One of the small centrist parties that split angrily over the question of Prespes ratification, the small “To Potami” party (The river) is in fact now little more than a historical footnote. Its MPs remain in the current parliament but the parliamentary group status To Potami enjoyed has ended as members declared their departure from the party. Similar but smaller ruptures in the KINAL (Movement for Change) umbrella party (centre-left) have left that grouping with little more than its core political component and old-line supporters, the former-ruling PASOK party founded by Andreas Papandreou. Tactically, this allows PM Tsipras and SYRIZA the opportunity to co-opt some of these displaced dissidents before the next elections, and changes along these lines should be expected.

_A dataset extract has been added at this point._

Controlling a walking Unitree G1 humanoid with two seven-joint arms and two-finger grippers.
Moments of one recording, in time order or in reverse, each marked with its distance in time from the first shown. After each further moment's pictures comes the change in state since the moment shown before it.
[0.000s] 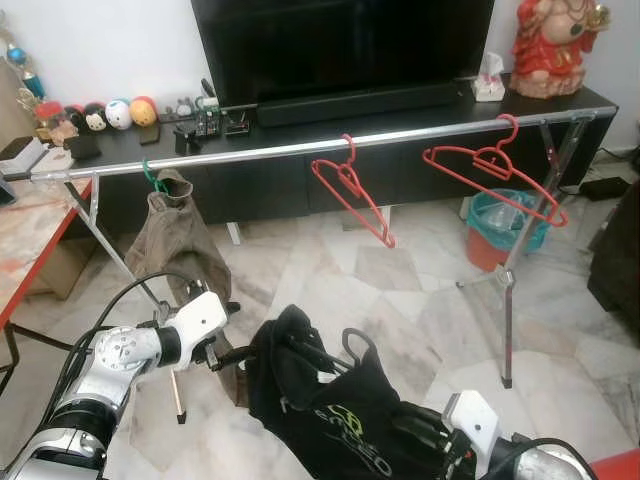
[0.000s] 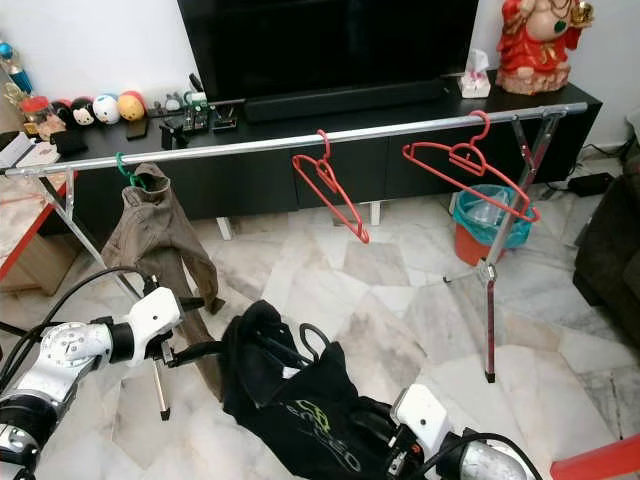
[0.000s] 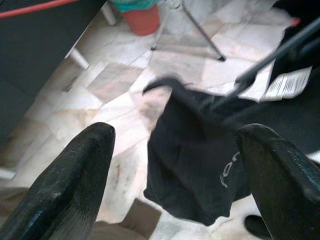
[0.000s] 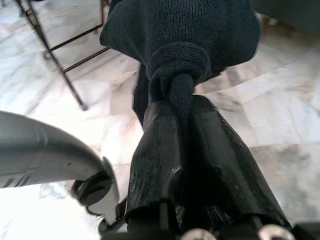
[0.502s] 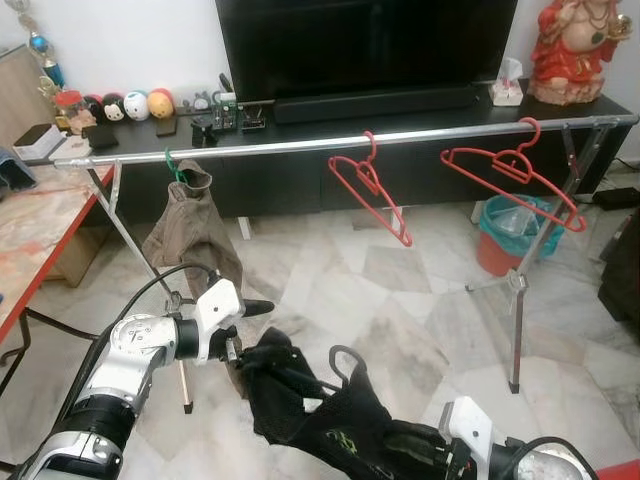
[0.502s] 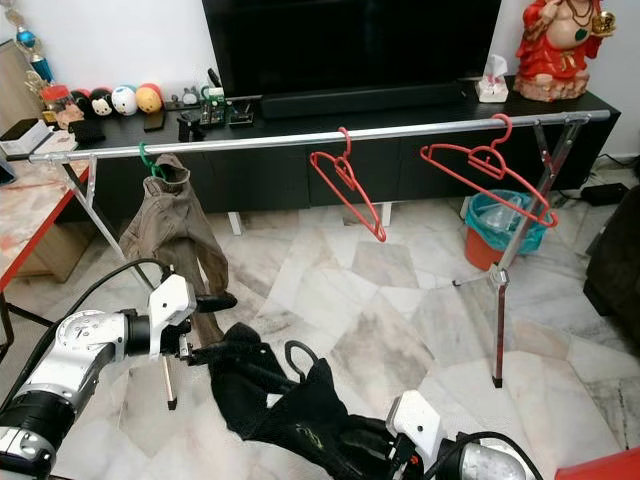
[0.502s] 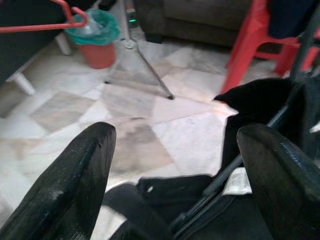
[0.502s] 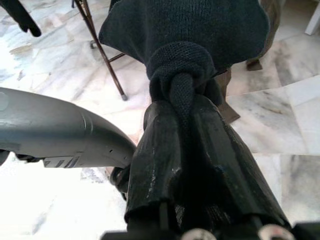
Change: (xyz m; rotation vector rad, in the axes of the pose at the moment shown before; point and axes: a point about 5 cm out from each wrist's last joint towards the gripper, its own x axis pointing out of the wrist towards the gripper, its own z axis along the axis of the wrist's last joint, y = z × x) left arm 0.014 -0.014 0.028 -0.144 -0.162 -0.212; right arm 0.000 0.008 0.003 0.043 0.009 0.154
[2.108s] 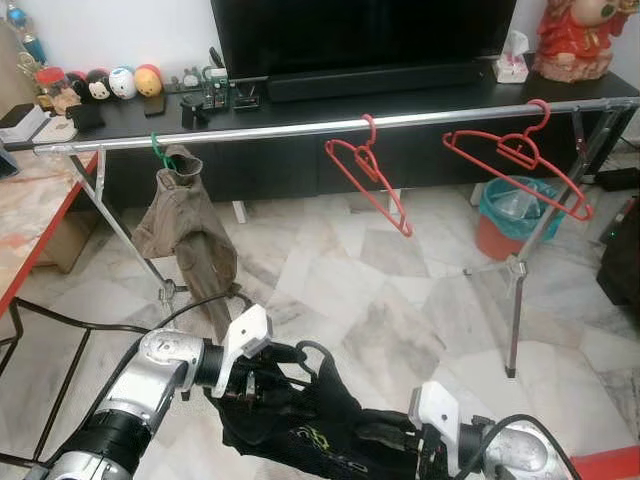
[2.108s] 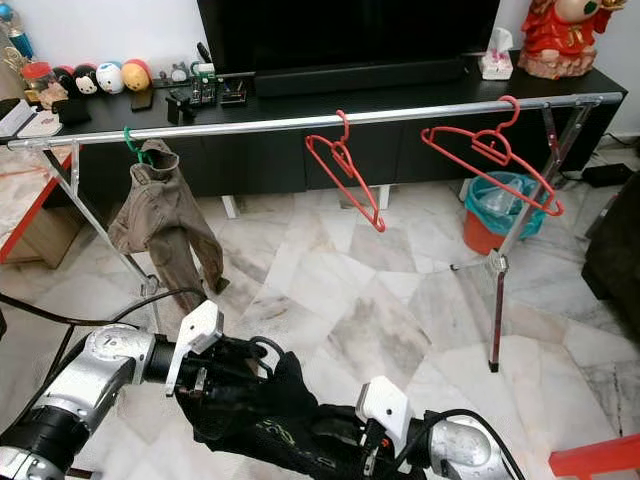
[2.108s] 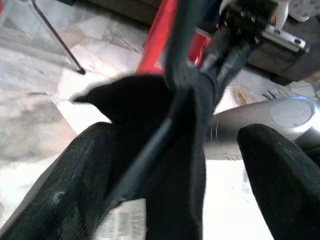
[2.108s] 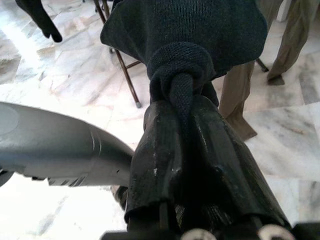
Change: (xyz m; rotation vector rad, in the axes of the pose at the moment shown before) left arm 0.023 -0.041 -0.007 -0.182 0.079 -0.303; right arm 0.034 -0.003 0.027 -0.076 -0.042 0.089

Perhaps a bit shell-shocked from the intense ratification battle and the use by the Athens riot police of tear gas twice in one week to put down anti-ratification protests, Tsipras immediately tried to shift attention in the first week after Prespes to other fronts while work proceeded quietly on a potential government reshuffle. He has announced minimum wage increase above what creditors would have agreed, stirring international concern, whisked off to Cyprus, and plans to visit Turkey in early February.

There is still no clarity as to whether national elections will be called earlier than October, although most analysts are convinced the SYRIZA minority government will opt to call them in May in concert with the scheduled Euro elections and Greek municipal elections.

Tsipras’ opponents were able to score a few points during the last week by pointing to Tsipras comments to French President Emmanuel Macron in Nicosia, caught on an open microphone at a summit meeting of Mediterranean countries. Tsipras was recorded telling Macron that about 70,000 “extreme-right populists against the agreement” formed the core of the January 20 protest in Athens, which produced a strong reaction from main opposition party New Democracy, currently leading in the polls.

Tsipras’ task in all this has not been made any easier by Zaev’s almost-daily use of the terms “Macedonia” and “Macedonian people” in public statements and interviews, many of which are picked up by the Greek press and immediately replayed back to Greece in near-horrific coverage by Tsipras’ political opponents and many others in the media to demonstrate the folly of the Prespes Agreement, yielding no change or gains for Greece in Zaev’s behaviour when it comes to use of the term “Macedonia.”

A Nobel for bold, new democratic conflict resolution practices in Europe?

One ray of light for leaders in Athens and Skopje is a nomination for the Nobel Peace Prize which many in both countries have long joked about. The nomination was made by the 2015 Nobel Peace Prize laureate Ouided Bouchamaoui of Tunisia, who, in a letter to Zaev, informed him of the nomination, along with Greece’s PM Tsipras, according to press reports from Skopje. It is unclear whether nominations from previous laureates carry much if any weight when final decisions are made, and critics have said the cost of an aeroplane ticket to Athens and Skopje would be the total investment required to generate this nomination. Bouchamaoui last visited Athens in September 2018 as a speaker at the Fifth Annual Athens Democracy Forum, but clearly missed the last weeks of January 2019 when Athens police used tear gas twice to disperse anti-Prespes Agreement protesters trying to convince her personal Nobel nominee, Greek PM Tsipras, to back off.

New tensions brewing?

In a sign of potential new post-Prespes people-to-people problems, students at a rally in Thessaloniki January 30 removed the license plates from a car from the neighbouring country that was in a central parking lot, something not seen for many years. The plates carried the country code MK, standing for Macedonia, and SK for Skopje, and were politely left with the parking lot attendant. Under the Prespes Agreement, the MK designation is slated to change to NM or NMK (North Macedonia) over a five-year transition period for technical adjustments.